Клодия вглядывалась в убегающий по сторонам лес, перемежающийся полянами, которые Шон называл «влейсами», стараясь первой заметить какую-нибудь пугливую симпатичную зверушку, но либо Шон, либо отец всегда первыми замечали: «Куду слева» или: «А вон тростниковый козел», а порой Матату нагибался. Дотрагивался до ее плеча розовым пальцем и указывал на что-нибудь заслуживающее внимания.
Пыльная дорога была буквально испещрена следами животных, пересекавших ее на протяжении ночи. Один раз они встретили кучу свежего слоновьего помета, от которой на утреннем холодке все еще исходил парок — горка по колено глубиной, которую все с интересом обследовали. На первых порах Клодии был противен подобный интерес к экскрементам, но со временем она привыкла.
— Старый, чертяка, — заметил Шон. — Последние зубы снашивает.
— Откуда вы знаете? — с вызовом поинтересовалась Клодия.
— Да он уже и жевать-то как следует не может, — ответил тот. — Сами посмотрите — видите в куче все эти непрожеванные веточки и листья?
Матату сидел на корточках, разглядывая огромные круглые слоновьи следы размером с крышку от мусорного бачка.

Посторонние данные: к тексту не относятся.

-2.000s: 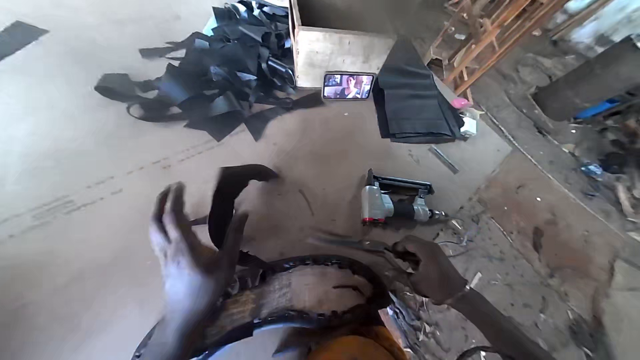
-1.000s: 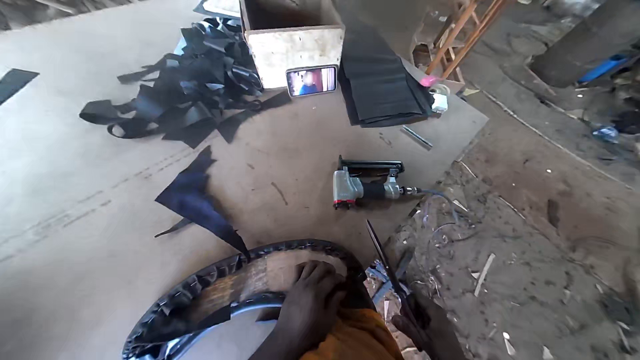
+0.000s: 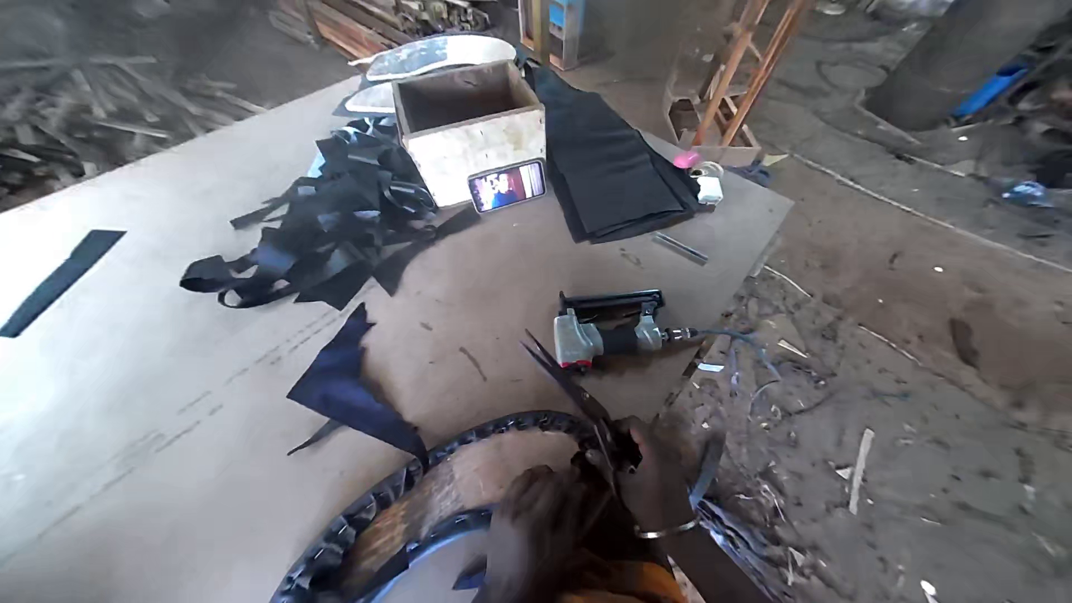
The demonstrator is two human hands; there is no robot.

— А заодно обратите внимание, какие гладкие отпечатки его ног, — продолжал Шон. — Подошвы стерты, как старые покрышки. Он очень старый и большой.
— А это точно «он»? — живо поинтересовался Рикардо и бросил взгляд на «ригби-416», торчащий в стойке, позади сидений.
— Сейчас Матату скажет точно, — пожал плечами Шон.
И тут маленький ндоробо сплюнул в пыль и, поднимаясь, мрачно покачал головой. Затем он писклявым фальцетом сказал что-то Шону на суахили.
— Это не тот, что нам нужен. Матату знает этого слона, — перевел Шон. — Этого мы в прошлом году видели возле реки. У него один бивень сломан у самой губы, а второй так стерся, что от него остался короткий пенек. Может, когда-то у него и была великолепная пара бивней, но теперь ловить нечего.
— Вы хотите сказать, что Матату может узнать конкретного слона по его следам? — недоверчиво спросила Клодия.
— Матату может запомнить любого конкретного буйвола из стада в пятьсот голов и через два года снова узнать его, всего-навсего взглянув на след. — Шон, конечно, немного преувеличивал. — Матату — следопыт, в своем деле он настоящий волшебник.
Они продолжали путь, то и дело встречая разные чудеса: то исчезающего в зарослях самца куду, похожего на серое привидение, испещренное меловыми линиями, горбатое, с густой гривой, со спиральными рогами, отсвечивающими в лучах восходящего солнца; сонно потягивающуюся после крепкого ночного сна, похожую на миниатюрного леопарда, золотистую в пятнышках виверру, удивленно разглядывающую их сквозь бурые придорожные заросли. А вот под самым носом «тойоты» проскочила кенгуровая крыса. Через некоторое время в траве у обочины дороги она заметила стайку промчавшихся параллельно движению машины оживленно щебечущих цесарок с бледно-желтыми шапочками на головах, и теперь Клодии уже незачем было спрашивать: «А это что за птица?» или «А это кто такой?». Она уже научилась распознавать представителей местной фауны, и это лишь усиливало удовольствие.